What you need to do =
Transcribe, verbatim, every line from the start of the entries through the line that contains "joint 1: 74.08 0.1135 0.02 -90"; include both boundary lines and omit all others.

Records shown =
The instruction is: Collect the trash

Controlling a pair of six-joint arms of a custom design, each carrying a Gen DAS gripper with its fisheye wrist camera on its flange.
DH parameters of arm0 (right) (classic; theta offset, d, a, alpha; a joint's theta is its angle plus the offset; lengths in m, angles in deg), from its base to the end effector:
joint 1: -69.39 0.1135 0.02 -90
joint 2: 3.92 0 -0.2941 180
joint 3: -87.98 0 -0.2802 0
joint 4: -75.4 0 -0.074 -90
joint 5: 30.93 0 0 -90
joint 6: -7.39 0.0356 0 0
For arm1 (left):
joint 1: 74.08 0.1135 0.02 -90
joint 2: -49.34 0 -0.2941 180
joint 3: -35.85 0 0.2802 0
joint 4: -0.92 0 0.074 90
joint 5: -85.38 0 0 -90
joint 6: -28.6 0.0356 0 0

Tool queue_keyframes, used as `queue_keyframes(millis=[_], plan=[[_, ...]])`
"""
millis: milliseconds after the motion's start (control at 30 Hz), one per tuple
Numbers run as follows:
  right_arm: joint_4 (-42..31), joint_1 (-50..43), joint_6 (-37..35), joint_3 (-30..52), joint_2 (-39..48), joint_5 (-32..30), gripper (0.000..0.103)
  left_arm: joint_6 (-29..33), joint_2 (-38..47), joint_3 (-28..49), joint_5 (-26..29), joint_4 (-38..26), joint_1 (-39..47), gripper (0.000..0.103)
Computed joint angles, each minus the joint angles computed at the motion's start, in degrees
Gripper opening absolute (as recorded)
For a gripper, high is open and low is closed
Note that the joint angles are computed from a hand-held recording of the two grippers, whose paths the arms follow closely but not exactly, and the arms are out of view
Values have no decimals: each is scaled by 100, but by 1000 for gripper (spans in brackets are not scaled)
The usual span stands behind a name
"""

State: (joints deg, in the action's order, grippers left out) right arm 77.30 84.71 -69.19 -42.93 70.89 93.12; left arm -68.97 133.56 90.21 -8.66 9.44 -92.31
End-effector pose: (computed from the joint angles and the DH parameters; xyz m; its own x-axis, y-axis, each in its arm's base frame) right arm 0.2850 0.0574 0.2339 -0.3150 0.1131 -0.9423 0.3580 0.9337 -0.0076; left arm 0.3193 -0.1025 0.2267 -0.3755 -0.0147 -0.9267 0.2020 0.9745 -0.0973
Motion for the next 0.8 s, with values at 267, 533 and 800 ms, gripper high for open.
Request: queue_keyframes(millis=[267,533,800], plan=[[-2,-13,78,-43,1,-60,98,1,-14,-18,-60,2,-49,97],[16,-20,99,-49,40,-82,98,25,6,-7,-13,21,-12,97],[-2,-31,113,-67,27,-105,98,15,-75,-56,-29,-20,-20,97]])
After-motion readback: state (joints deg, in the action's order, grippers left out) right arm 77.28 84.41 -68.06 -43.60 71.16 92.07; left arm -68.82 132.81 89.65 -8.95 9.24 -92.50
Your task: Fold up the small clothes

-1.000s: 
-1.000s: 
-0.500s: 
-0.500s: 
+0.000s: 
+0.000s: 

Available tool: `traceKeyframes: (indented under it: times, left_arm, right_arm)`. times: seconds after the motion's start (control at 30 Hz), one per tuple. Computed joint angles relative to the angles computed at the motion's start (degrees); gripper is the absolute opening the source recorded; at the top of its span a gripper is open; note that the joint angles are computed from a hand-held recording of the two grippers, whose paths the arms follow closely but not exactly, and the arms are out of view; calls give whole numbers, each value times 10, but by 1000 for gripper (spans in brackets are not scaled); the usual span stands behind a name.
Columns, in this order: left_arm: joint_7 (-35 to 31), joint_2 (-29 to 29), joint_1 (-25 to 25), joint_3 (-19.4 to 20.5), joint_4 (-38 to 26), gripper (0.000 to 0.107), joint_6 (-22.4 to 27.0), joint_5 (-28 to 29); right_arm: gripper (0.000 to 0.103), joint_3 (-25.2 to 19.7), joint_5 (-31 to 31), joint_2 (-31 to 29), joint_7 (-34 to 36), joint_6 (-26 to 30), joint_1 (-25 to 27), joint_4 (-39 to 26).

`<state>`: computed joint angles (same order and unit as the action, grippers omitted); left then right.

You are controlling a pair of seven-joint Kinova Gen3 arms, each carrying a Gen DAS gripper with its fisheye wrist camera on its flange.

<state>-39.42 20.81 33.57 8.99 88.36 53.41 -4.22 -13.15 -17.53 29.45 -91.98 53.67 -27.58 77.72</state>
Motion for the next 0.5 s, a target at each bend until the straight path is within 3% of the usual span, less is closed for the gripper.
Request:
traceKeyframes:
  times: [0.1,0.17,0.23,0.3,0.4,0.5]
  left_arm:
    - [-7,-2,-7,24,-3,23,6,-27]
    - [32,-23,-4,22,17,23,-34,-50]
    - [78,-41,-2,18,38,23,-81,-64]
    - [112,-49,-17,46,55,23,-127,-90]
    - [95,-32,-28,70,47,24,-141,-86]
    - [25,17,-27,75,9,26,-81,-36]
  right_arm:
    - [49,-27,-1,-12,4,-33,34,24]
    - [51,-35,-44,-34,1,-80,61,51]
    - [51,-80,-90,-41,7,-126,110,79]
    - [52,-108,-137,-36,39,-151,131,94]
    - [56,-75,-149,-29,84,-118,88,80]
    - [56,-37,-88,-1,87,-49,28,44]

Solution for this task =
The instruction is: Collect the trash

Controlling a pair of six-joint arms of a custom design, each carrying a Gen DAS gripper with its fisheye wrist camera on its flange.
DH parameters of arm0 (right) (classic; theta offset, d, a, alpha; a joint's theta is its angle plus the offset; lengths in m, angles in deg), from its base to the end effector:
joint 1: -69.39 0.1135 0.02 -90
joint 2: 3.92 0 -0.2941 180
joint 3: -87.98 0 -0.2802 0
joint 4: -75.4 0 -0.074 -90
joint 5: 30.93 0 0 -90
joint 6: -7.39 0.0356 0 0
For arm1 (left):
joint 1: 74.08 0.1135 0.02 -90

That completes the answer, and no more is expected.